Otherwise the movie grinds along, solemnly, and it feels an awful lot longer than its 90 minutes. Playing his first full-on ninny, Mark Wahlberg is the high school science teacher who evacuates Philadelphia along with his wife (Zooey Deschanel), his fellow teacher (John Leguizamo) and his friend’s daughter (Ashlyn Sanchez). To the country! We’ll be safe there! Wahlberg and company form a ragtag band of brothers and sisters, determined to survive. We know trouble’s coming whenever the breeze picks up and the grass starts to sway. It’s so not frightening, it’s frightening.

The characters are either gasbags or forgetful. No matter how many dead bodies turn up on the road, someone tells someone else to close a window or get inside or something, and the response, always, is this: “Why? Is something wrong?” The picture, shot in cinematographer Tak Fujimoto’s trademark overcast tones, provides a full array of suicide methodology, delivered with a doleful air: gunshots, the aforementioned plummeting, needles in the neck and death by rider mower (!). In the film’s one true moment of two-exclamation-point camp, we watch a zookeeper feed his arms to a lion !! Let me amend that: !!!

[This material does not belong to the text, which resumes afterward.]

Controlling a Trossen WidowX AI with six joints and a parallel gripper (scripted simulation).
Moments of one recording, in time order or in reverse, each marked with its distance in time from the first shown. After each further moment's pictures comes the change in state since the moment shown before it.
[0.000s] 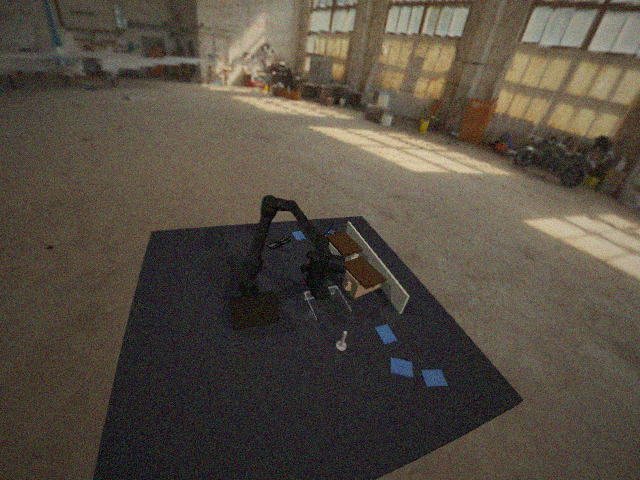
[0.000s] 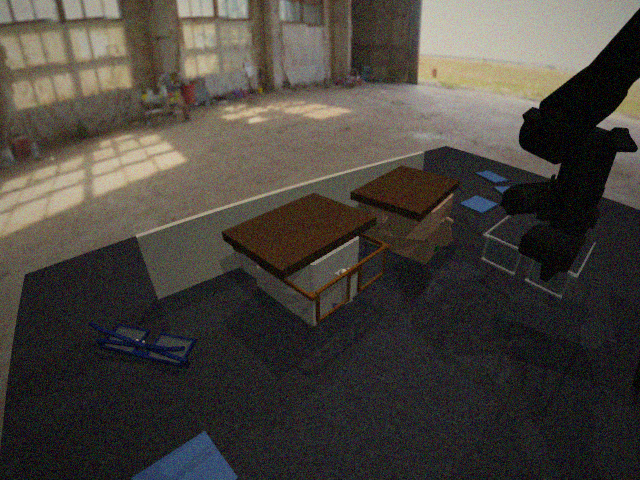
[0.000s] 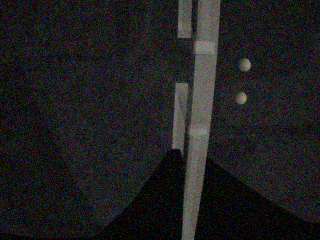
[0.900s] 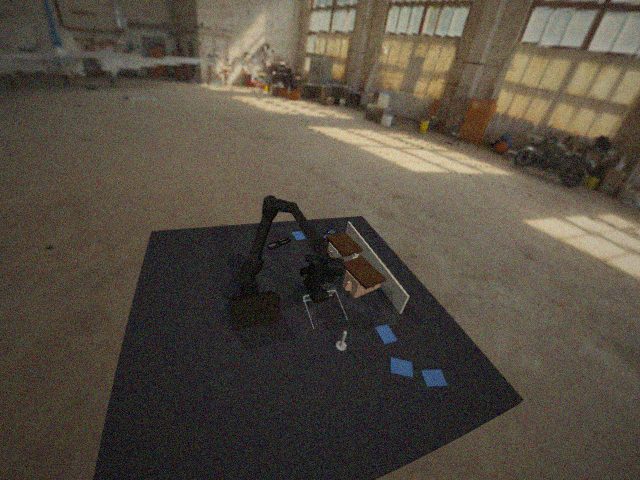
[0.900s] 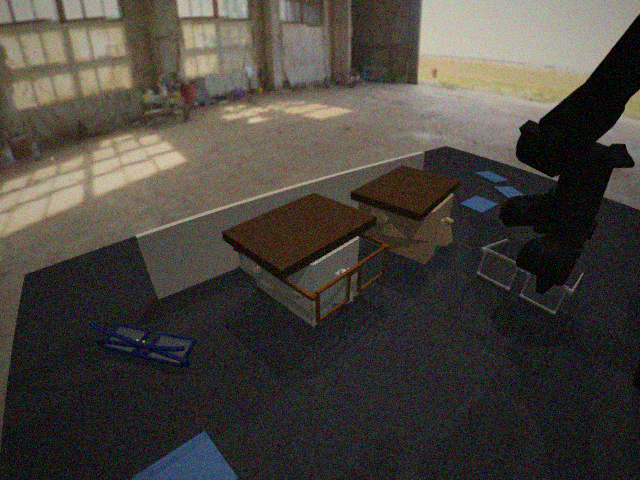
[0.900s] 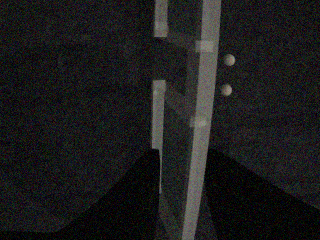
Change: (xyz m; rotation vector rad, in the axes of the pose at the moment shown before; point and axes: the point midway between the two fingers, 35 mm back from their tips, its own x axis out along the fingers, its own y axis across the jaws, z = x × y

After the insufferably dense mermaid mythology of “Lady in the Water,” Shyamalan clearly wanted to keep things simple. He whizzed straight past “simple” to simplistic: Wahlberg and Deshanel’s marriage is supposed to be on the rocks (something about her having dessert with a co-worker—?!?), and he wanted kids but she didn’t. Still, if there’s one thing grisly unexplained phenomena are good for, it’s marriage counseling. I admire “The Sixth Sense” and most of “Signs,” but I don’t get what has happened to this filmmaker’s storytelling instincts. “We can’t just stand here as uninvolved observers!” the saucer-eyed Deschanel says at one point. True enough. In “The Happening,” the roles of the uninvolved observers will be played by the audience.